If the court ruled in favour of Love and Thoms, “it would reflect (and continue) a profound shift in state approaches towards Aboriginal people,” Hobbs told BuzzFeed News. He said the constitution initially excluded Indigenous people from the political community in a number of ways. A victory for Love and Thoms “would recognise that Aboriginal people cannot be regarded as not belonging to and within the community,” he said.
It would come nearly 30 years after the High Court recognised in the Mabo case that Aboriginal people have special land rights stemming from their traditional laws and customs.
The High Court has never considered whether an Aboriginal person can be an alien, and we know “very little” about the boundaries in this area because there have been relatively few previous cases about citizenship and aliens, Pillai said.
“It will be a landmark decision that clarifies whether we have a constitutional community in Australia, and the boundaries of what aliens are constitutionally,” she said. “We haven’t had a big case in this area for 20 to 30 years.”
The submissions point out that Aboriginal people have been in Australia for tens of thousands of years.
“For descendants of Australia’s first peoples, an indelible part of the Australian community, to be ‘aliens’ for the purposes of Australia’s constitution, is antithetical to their indigeneity and to the social, democratic and political values which underpin and are protected by the constitution,” the plaintiffs say in their submissions. “The concept of Aboriginality is inconsistent with the concept of alienage.”
Pillai says the plaintiffs’ argument was not overly radical.
“In fact, the argument doesn’t seek to overturn any previous High Court decisions,” she said. The court has previously commented on what an alien is, but the lawyers say the definition did not consider people in Love and Thoms’ circumstances.
The submissions use the three-pronged definition of Aboriginality, which looks at self-identification, descent and community acceptance. This test has been used since the 1980s and is generally accepted by Indigenous peoples. Under the test, it does not matter where the person was born or if one of their parents is not Indigenous.
“An Aboriginal Australian person’s descent from other Aboriginal Australians, self-identification and community acceptance is so closely connected with being ‘Australian’ (as that concept is ordinarily understood) to take an Aboriginal Australian beyond the reach of the aliens power,” the submissions argue.
In Thoms’ case, the lawyers also say considering him an “alien” would mean the government could deprive him of the ability to use his native title rights.

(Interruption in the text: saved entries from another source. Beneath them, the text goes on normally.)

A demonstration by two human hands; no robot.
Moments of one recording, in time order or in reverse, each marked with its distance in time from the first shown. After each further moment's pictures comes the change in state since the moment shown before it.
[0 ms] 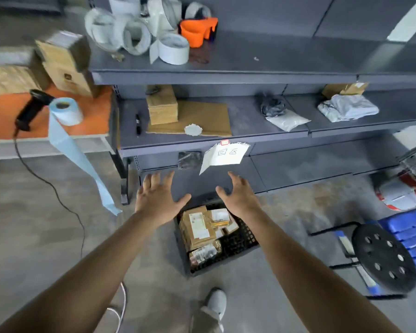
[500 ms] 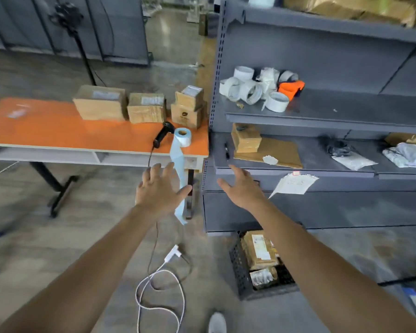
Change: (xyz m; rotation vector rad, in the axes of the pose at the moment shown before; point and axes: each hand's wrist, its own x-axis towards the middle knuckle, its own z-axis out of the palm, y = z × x) left_hand -0.148 -0.240 -0.178 -0.096 0.261 -0.190; right_hand -0.127 -0.290 0.054 0.021 -0.013 -0.329
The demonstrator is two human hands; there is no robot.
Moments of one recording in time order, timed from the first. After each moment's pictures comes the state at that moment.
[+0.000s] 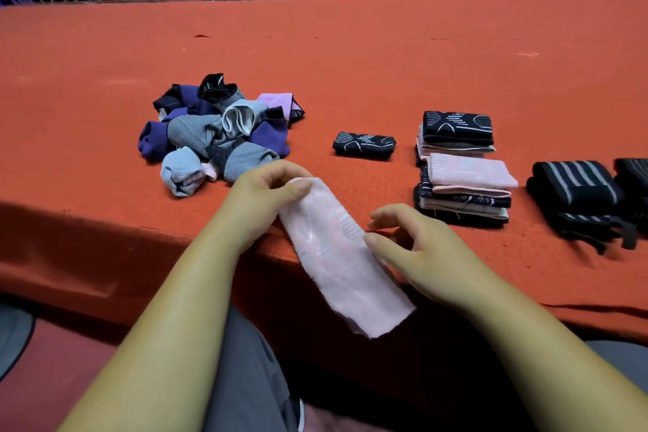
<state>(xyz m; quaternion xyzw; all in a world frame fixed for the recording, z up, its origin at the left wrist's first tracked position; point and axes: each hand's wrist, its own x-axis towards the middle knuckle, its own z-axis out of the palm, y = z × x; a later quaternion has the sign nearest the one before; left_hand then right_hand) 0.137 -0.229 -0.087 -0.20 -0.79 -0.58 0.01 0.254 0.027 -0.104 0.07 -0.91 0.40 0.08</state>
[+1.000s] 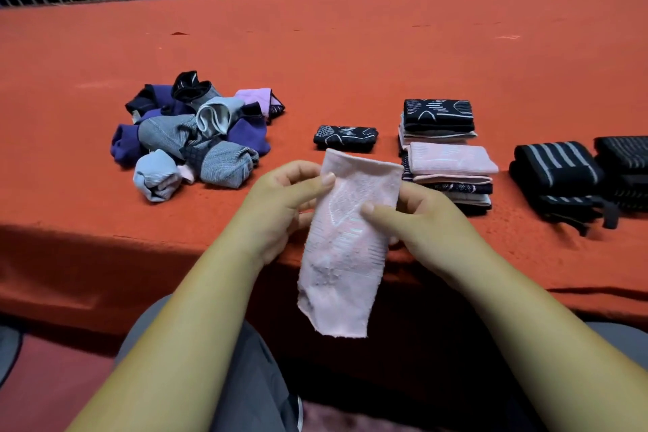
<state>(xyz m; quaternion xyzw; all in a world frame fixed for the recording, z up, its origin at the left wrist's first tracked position) 0.159 -0.172 -0.087 -0.14 -0.62 -0.75 -0.18 0.246 0.041 -0.099 0.02 -0.76 0.65 0.09</state>
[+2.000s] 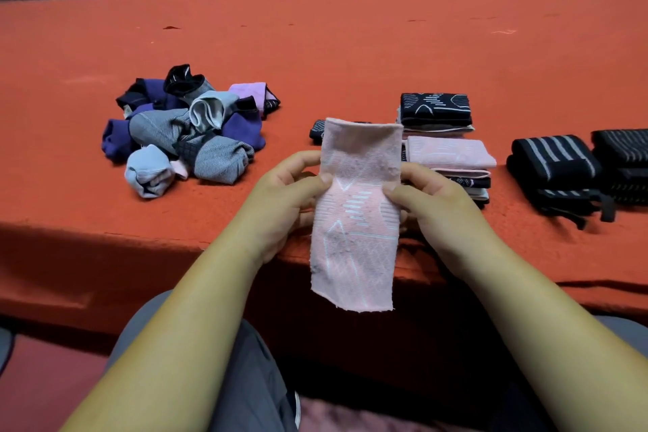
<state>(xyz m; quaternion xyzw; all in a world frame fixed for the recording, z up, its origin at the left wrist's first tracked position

If Thoms and Love win, they will be “non-alien, non-citizens”, a category the High Court has previously recognised for some non-citizens who are British subjects. A non-citizen, non-alien would not be able to vote, serve on a jury, or apply for certain public service jobs. But they also would not be able to be deported.
If they succeed, Thoms will be released from detention. Love is seeking $200,000 for false imprisonment.
The lack of previous cases make this one hard to predict. As well, the constitution does not give the judges a lot of text to interpret.
“You’ve got a text that is very sparse and was written a long time ago,” said Pillai. “It’s their job to work out the limits.
“It’s a situation where there’s an inescapable political dimension to it, and an inescapable moral dimension to it as well, and neither of those are territory that the court likes to actively advance into,” Pillai said. “But it’s looming in this case, it’s inescapable in the terrain.”
The case is likely to be heard next month.